Tony Gherardini is no stuffy bureaucrat. As Executive Director of the Department of Personnel & Administration (DPA) for Colorado, United States, he preaches and practices servant leadership.
At staff meetings, Gherardini tells his team to be “public service ninjas” who are agile and eager to share credit. “We’re here to make life better and easier for those that we work with and those that we’re here to serve,” he tells The CEO Magazine.
“There are a lot of good people within government that are working very hard to provide efficient and effective solutions and saving money where possible while also improving the outcomes on what they deliver.
“We know we’re doing a good job if those departments that we support don’t even remember that we exist, because we’re a support organization. We’re not supposed to be in the spotlight.”
Gherardini guides a department often working out of the spotlight, but critical for the functioning of the state government.
DPA’s work allows government agencies to serve state residents by providing human resources services and carrying out tasks such as printing, accounting and managing properties. The agency also oversees the comptroller’s office and administrative courts.
“My department is unique,” Gherardini says. “Instead of me serving the population directly, my responsibility is to ensure the administrative ability of all our departments, who can then directly serve individuals.”
Gherardini took an unconventional path to DPA, but public service has been a throughline in his career. After finishing university, Gherardini served simultaneously as a civilian police officer in a Colorado community and a military police officer in the state National Guard. His unit was deployed to Afghanistan in 2010 and he was tasked with overseeing a detention facility.
“That kind of established basis of understanding of how the way the work gets done at the leadership and strategic level really plays out in the lives of people and that decisions have impact that could sometimes be different than your intent of those decisions,” he says.
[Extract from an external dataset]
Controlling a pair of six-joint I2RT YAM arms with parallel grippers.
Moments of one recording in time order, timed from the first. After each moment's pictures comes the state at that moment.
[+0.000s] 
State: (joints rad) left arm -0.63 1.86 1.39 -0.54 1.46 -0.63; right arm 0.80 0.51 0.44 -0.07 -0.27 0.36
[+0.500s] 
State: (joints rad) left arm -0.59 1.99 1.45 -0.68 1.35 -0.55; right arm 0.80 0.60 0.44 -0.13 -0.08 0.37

Gherardini was promoted to detective upon returning and pursued a master’s degree in public administration. He joined the Colorado government’s Department of Human Services after graduating and was promoted to DPA Executive Director in 2021.
Gherardini assumed his current position at a tumultuous time: the state government was adjusting to what would come in a post-COVID-19 pandemic world. It presented special challenges for the DPA, which strives to recruit top talent, but also manages a sizable property portfolio which would be used less as people worked more from home than the office.
“We had to strike a balance between allowing the state to remain competitive for hiring and retaining individuals in a market where a lot of companies are still having folks work from home, and being able to provide the appropriate level of service and responsiveness to the public,” he says.
DPA embraced a hybrid work model with staff working from home or the office. “But there’s not really a paradigm any longer in which we ask folks to come in five days a week unless they have an essential skill, like a nurse or a doctor, police officers, firefighters and the tradespeople,” he adds.
Carrying out change isn’t always easy in government. And achieving it means going to the legislature, which represents the people and controls the purse strings.
Gherardini has championed a more sustainable funding model for DPA known as automatic allocation. It draws on the private-sector concept of allocating revenues for overhead costs – and sets criteria for automatically incrementing the allocation as needed.
“There’s not an automatic funding stream to connect the growth of overhead to increasing the size of the overhead agency, which is then required to provide that support,” he points out. “You can’t just keep layering on requirements but not resourcing an organization.”
Working with the private sector – and turning to it as a source of best practices – is a constant for government agencies.
“There is no scenario where the government could do what it does without the private sector providing the horsepower and the energy to be able to do those things,” Gherardini insists.
The state government works with various vendors, including Broadspire, which provides customized, integrated claims solutions for clients such as governments and leading public companies.
Gherardini describes two schools of thought in government procurement. In one school, public servants say, “We will reach out to the vendors when we want them, otherwise they should stay out”, so the relationship doesn’t become cozy, he explains.
The other school, which he subscribes to, embraces a close partnership. “The business community can bring up new and interesting ideas,” Gherardini says.
“They help us to be innovative and solve things in ways that hadn’t occurred to us, because we’re two different paradigms and think about problems in different ways.”